** Required work **
Retype word for word the stretch of entries below from the line that has "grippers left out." through the line that has "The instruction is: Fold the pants", and omit the pictures.

[Source records]
:::::

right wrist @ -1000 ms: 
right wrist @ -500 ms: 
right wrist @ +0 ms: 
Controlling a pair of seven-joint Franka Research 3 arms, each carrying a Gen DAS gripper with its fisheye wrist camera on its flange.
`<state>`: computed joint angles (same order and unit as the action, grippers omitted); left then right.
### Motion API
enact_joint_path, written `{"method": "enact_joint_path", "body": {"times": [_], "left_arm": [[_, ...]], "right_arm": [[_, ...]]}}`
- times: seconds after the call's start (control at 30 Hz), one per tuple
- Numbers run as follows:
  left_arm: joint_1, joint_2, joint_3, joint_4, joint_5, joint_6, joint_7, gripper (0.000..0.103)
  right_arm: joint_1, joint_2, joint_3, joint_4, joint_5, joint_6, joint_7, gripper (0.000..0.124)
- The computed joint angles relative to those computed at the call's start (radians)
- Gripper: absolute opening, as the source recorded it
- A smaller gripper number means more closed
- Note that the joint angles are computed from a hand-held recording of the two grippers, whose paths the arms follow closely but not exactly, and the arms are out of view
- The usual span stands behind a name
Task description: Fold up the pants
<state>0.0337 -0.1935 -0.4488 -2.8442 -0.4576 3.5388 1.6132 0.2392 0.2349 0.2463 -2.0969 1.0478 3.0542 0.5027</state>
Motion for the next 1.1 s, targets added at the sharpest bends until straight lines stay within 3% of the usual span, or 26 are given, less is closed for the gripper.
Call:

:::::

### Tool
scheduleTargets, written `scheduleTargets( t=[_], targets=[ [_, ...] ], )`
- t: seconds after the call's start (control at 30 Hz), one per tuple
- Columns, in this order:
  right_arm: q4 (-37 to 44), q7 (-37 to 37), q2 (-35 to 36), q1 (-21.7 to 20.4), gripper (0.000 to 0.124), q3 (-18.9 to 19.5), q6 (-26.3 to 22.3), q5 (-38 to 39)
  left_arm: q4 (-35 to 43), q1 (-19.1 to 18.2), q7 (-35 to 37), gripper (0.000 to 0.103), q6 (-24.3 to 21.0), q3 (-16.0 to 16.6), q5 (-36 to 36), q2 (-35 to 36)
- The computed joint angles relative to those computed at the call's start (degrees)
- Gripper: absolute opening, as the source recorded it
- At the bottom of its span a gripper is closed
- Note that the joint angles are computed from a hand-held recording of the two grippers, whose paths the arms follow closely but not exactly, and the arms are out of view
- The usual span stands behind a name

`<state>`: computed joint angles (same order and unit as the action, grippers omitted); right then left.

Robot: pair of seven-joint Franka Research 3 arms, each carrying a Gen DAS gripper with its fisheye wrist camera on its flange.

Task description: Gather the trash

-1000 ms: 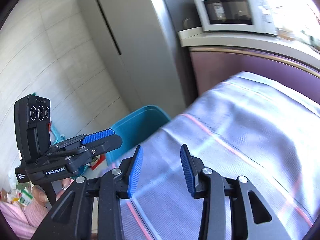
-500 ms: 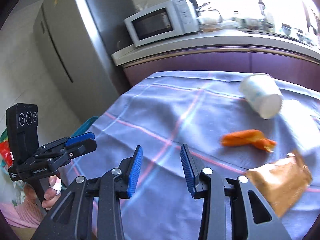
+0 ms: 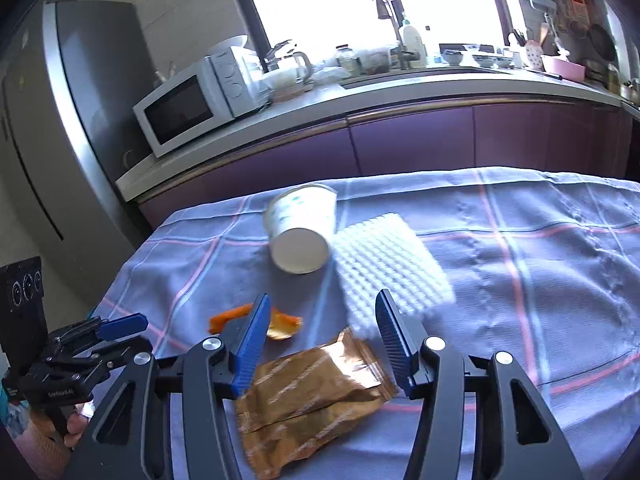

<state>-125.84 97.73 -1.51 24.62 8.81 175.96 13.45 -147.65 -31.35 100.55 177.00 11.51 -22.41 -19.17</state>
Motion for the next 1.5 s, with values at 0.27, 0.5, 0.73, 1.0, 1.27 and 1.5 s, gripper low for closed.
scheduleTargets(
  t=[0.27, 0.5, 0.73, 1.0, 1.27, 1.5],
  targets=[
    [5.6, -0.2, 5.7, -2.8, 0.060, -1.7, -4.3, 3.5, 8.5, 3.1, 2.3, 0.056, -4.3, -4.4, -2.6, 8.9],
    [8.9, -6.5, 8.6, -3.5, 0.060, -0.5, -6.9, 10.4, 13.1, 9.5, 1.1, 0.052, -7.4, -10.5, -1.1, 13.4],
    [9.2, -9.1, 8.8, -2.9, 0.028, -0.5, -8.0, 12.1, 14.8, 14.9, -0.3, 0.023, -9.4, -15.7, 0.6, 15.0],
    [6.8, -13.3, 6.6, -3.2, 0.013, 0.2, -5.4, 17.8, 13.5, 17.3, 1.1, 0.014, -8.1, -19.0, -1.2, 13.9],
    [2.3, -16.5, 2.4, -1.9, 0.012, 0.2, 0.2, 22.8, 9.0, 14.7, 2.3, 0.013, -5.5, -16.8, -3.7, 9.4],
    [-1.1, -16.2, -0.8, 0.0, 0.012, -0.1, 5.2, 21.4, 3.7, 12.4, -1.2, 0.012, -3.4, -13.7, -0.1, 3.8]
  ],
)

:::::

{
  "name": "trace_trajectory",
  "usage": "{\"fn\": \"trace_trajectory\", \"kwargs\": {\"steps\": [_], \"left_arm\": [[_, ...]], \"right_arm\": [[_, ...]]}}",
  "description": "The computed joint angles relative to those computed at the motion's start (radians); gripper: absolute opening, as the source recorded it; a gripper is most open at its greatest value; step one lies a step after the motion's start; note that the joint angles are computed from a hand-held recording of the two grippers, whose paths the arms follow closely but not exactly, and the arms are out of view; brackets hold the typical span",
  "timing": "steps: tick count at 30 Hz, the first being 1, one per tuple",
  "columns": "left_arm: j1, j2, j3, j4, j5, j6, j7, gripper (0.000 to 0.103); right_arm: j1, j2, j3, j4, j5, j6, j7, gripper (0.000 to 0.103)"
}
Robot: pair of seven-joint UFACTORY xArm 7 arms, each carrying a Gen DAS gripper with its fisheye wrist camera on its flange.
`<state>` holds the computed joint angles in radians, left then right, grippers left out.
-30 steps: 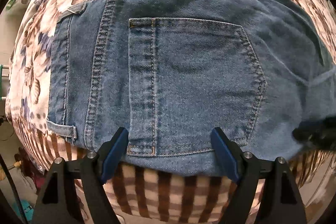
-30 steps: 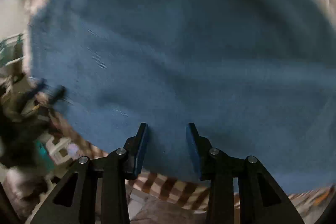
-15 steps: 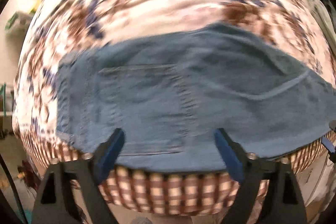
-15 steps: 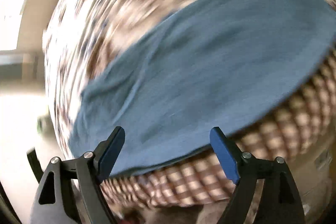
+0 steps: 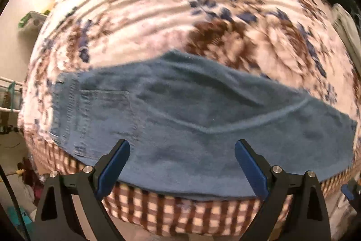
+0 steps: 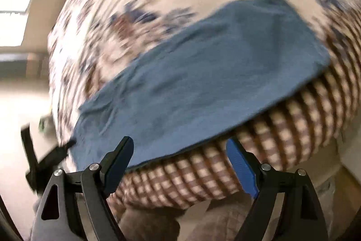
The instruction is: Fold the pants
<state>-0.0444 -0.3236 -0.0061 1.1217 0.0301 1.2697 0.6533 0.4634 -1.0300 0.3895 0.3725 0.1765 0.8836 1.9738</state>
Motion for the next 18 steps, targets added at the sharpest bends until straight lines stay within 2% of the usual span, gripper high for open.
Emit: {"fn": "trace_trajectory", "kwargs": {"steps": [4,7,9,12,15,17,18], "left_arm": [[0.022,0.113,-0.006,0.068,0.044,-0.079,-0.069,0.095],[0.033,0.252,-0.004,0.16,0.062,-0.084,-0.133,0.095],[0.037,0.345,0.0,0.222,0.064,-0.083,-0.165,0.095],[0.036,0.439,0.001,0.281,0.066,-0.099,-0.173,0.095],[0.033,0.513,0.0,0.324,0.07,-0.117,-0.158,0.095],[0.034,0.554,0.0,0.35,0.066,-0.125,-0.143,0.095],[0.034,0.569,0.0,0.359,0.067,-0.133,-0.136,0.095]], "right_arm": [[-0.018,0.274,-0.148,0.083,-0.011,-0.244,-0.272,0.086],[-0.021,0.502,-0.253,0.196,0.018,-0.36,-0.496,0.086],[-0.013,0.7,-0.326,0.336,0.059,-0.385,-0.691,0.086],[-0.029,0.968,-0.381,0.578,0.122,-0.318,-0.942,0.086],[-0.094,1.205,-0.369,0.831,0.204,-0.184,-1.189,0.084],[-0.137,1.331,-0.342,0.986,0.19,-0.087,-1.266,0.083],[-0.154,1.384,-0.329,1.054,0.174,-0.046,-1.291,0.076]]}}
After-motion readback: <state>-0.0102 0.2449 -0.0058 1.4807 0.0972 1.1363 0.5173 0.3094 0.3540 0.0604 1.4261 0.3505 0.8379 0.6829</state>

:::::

** Response to the task **
`<state>` holds the computed joint angles in radians, left then right, grippers left out.
-30 steps: 
-30 steps: 
-15 steps: 
-15 steps: 
+0 steps: 
+0 steps: 
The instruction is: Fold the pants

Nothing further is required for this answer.